Tuesday, November 3, 2015

Summer Baking: International Night {Class 8}

This summer I completed the Culinary Lab: Baking course as part of my graduate program - the Master of Liberal Arts in Gastronomy at Boston University. For six weeks I spent two nights a week in the professional kitchen learning all about baking. The course required students to keep a journal of the experience and I decided to record my adventures here on the blog. I hope you enjoy! You'll get the calorie-free version of my decadent baking experience.

The first of our dedicated international nights crisscrossed the globe with lamingtons, tres leches cake and Irish shortbread. Three distinctively different desserts.

The Tres Leches cake can be summed up in a word = Milky! Milk in the cake, milk, milk and cream poured over the cake, and whipped cream on top. Not for the lactose intolerant! The cake is made in a unique way – by whipping egg whites until frothy and then beating in the yolks. The result is an airy cake perfect for absorbing the tres leches. This was not my favorite, but I could see how others would enjoy the cake. While making the cake we learned a valuable trick. If not serving whipped cream right away, place it into a colander set over a bowl. Top with a layer of plastic wrap and put into the refrigerator. Any excess moisture will drip out and keep the cream light and fluffy until you need it.

Our Irish shortbread suffered from poorly calibrated ovens. It never quite browned or cooked all the way through. Have you ever tried to make shortbread and ended up with fingerprints all over the top? We learned a great way to erase them. After patting the shortbread dough into the tart pan, lay a piece of plastic wrap across the top. Using a small spatula smooth all the fingerprints away. Peel off the plastic and you are left with a perfectly smooth top. The shortbread get scored and poked pre-baking to prevent them from puffing up from the steam of the melting butter. An important note when making shortbread – the flavor will only be as good as your ingredients. Here we used Kerrygold salted butter which resulted in a rich and delicious flavor.

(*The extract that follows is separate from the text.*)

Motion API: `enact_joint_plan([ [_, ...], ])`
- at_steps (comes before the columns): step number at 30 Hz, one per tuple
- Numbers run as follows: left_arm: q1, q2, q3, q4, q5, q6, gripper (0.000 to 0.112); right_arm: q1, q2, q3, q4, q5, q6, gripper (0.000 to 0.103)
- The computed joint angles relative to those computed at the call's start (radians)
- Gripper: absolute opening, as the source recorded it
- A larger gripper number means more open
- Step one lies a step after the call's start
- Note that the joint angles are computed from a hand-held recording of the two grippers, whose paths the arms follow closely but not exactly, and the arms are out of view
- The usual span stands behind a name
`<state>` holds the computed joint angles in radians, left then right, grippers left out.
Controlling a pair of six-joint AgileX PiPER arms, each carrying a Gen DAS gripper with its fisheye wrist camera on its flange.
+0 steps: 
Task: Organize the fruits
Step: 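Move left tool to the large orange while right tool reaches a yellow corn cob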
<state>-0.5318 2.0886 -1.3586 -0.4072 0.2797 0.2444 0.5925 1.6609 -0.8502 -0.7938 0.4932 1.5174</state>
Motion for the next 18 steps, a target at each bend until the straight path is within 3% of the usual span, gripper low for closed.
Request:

The lamingtons were the most fun. The texture of this coconut and chocolate coated sponge cake was amazing. The chocolate icing stays on the outside and the cake stays fully and pristine on the inside. We achieved this by sticking our cake in the freezer for a few minutes before icing.

One important takeaway here. The recipe called for lemon extract and initially we felt it smelled strong, almost medicinal. We followed the recipe and added it in anyway. We probably should have skipped it. The lemon extract is stored in a plastic bottle and either had gone bad or the plastic bottle was leaching. It is very important to check all ingredients before adding them in. If you get to the last item in your ingredient list and then realize it is no good the whole batch will be ruined! Another important task is to have your mise en place before starting – every ingredient measured and lined up ready to go. Read the recipe thoroughly and then dive in. You never want to find out you are out of cream when everything else is already mixed in the bowl!

International night takeaways:

  • Tres leches cake is a serious overload of dairy
  • Always crack and separate eggs individually so you don’t ruin the whole batter
  • Know your oven: have a thermometer to double check the temperature
  • Electric mixers make quick work of whipping egg whites and cream (save your elbows!)

What is your favorite dessert from international travel? Local international bakery? Favorite food destination?